Review — Fullmetal Alchemist

Of any anime or manga I’ve ever watched, the one I would most comfortably recommend to virtually anyone is Fullmetal Alchemist. It’s different from a lot of anime (if you’re going to take that route) in the fact that its longer than a lot of those one season shows that are twenty-three episodes, yet it isn’t as much of a time sink as Naruto, Bleach, One Piece, etc. To me, twenty-three episodes isn’t quite enough to get really attached to the characters, and hundreds of episodes is just way too long. I know for a fact that even though Naruto is my favorite anime of all time, I would not watch it now if I hadn’t already merely because I wouldn’t want to devote as much of my life as would be required to it. If you don’t mind spending the dozens of hours to get into it, then that’s your prerogative, but any more than a hundred episodes is just way too long to entertain the idea of watching it.

So, Fullmetal Alchemist: Brotherhood (don’t watch the original) is a healthy balance of a meaty chunk of character and story, yet short enough to be kept (relatively) simple. It can go off track a little bit, but it doesn’t ever veer off too far to not be relevant to the main story. It’s got plenty of characters, but they are all part of a greater whole. They all have their wants and needs, and the story has time to settle a lot of them one way or another, but it has a great habit of maintaining relevance.’

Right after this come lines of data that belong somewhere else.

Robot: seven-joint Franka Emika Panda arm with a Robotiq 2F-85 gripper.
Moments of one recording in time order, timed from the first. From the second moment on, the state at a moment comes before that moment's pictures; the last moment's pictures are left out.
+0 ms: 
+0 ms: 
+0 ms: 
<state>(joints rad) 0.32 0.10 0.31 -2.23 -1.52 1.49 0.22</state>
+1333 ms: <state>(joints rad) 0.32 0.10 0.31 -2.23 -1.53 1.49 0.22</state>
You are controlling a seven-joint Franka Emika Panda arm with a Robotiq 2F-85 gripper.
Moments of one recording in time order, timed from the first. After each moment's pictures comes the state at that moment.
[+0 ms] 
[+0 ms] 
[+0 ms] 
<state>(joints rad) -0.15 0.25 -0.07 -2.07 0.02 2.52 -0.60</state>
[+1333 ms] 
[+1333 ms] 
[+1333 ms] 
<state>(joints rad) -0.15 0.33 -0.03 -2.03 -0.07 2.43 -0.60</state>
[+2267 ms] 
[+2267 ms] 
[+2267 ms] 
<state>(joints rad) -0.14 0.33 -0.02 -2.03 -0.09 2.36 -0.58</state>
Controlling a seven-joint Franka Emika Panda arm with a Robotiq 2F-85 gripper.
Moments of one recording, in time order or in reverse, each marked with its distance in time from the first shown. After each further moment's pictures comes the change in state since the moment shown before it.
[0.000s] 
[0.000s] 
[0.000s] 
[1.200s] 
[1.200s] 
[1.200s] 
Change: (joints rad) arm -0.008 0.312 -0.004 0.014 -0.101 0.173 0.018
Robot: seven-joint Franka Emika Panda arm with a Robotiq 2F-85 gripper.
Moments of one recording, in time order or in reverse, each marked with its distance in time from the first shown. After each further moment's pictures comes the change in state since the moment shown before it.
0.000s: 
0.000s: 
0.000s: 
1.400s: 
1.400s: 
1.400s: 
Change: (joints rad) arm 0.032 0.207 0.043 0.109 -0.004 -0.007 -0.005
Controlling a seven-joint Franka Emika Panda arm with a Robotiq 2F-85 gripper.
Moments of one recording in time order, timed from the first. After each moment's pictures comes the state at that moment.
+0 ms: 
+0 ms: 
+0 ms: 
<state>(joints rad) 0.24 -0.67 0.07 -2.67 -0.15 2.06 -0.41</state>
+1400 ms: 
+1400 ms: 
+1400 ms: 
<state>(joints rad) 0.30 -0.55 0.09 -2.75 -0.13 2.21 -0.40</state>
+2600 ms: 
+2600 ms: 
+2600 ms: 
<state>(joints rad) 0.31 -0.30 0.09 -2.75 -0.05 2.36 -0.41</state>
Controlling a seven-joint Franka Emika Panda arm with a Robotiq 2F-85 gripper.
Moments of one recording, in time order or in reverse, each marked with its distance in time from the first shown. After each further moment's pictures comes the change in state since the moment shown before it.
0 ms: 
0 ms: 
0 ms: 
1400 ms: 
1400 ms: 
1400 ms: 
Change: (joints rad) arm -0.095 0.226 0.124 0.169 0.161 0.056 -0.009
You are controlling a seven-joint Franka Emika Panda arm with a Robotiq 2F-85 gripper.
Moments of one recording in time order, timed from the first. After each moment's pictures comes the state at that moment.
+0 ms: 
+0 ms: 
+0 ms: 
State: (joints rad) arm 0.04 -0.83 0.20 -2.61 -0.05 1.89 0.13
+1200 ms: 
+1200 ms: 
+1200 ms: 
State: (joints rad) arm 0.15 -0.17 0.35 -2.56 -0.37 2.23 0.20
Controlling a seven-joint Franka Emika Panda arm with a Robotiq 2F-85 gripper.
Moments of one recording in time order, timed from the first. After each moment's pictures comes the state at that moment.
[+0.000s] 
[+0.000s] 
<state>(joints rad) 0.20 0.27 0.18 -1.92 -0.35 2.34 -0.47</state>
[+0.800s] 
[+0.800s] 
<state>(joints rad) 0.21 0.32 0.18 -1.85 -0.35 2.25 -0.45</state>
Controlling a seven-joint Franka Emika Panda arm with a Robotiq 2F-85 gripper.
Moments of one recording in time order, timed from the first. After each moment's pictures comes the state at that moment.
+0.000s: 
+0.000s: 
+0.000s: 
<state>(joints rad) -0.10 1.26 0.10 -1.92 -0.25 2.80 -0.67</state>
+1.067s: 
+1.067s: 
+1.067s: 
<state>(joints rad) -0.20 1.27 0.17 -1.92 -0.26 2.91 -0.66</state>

Another great thing about Fullmetal Alchemist is that the story expands in a very natural way. The main characters work for the government, and it starts off with them handling some small time criminal. Except that the criminal seems to know something. He has a clue! And so our heroes are lead by the trail of footprints until suddenly a nuclear bomb is going off in the city. (Not really, but you get the idea.) As the tale goes on and the characters can handle more, the plot challenges what they can really deal with. This isn’t like Dragonball or Gurren Lagann or anything where the characters get exponentially stronger, but they do mature quite a bit, and while I am a huge fan of exponential power-ups, it isn’t always the right choice for the narrative.

Fullmetal Alchemist also has two of my favorite things: logical magic, and plot twists. Alchemy is obviously very important to the story, and it hammers into your brain that there are rules that everything needs to follow. The law of equivalent exchange is something that anyone who has watched the series can bring up, and it heeds to it quite well. No, I won’t pretend that everything is explained with science, but with the suspension of disbelief we can easily assume that the things that are achieved in the show are ‘possible’. Plot twists, on another hand, are things that played out exceptionally well in this series. If you’re a sleuth, or simply have a lot of anime experience, (well, for one, you probably would have already seen Fullmetal Alchemist), you may be able to predict what’s going on with a lot of the shrouded mysteries. I certainly am not, so when certain things were revealed to me I was quite impressed.

So, overall, this is probably the “best” anime I’ve seen. It handles everything very well, and messes with your emotions with an expert touch. It has some of the saddest scenes I’ve ever experienced in all of movies, books, tv shows, you name it. It is soul-crushingly sad in some parts. Your soul will be crushed. But you will keep watching because you want more.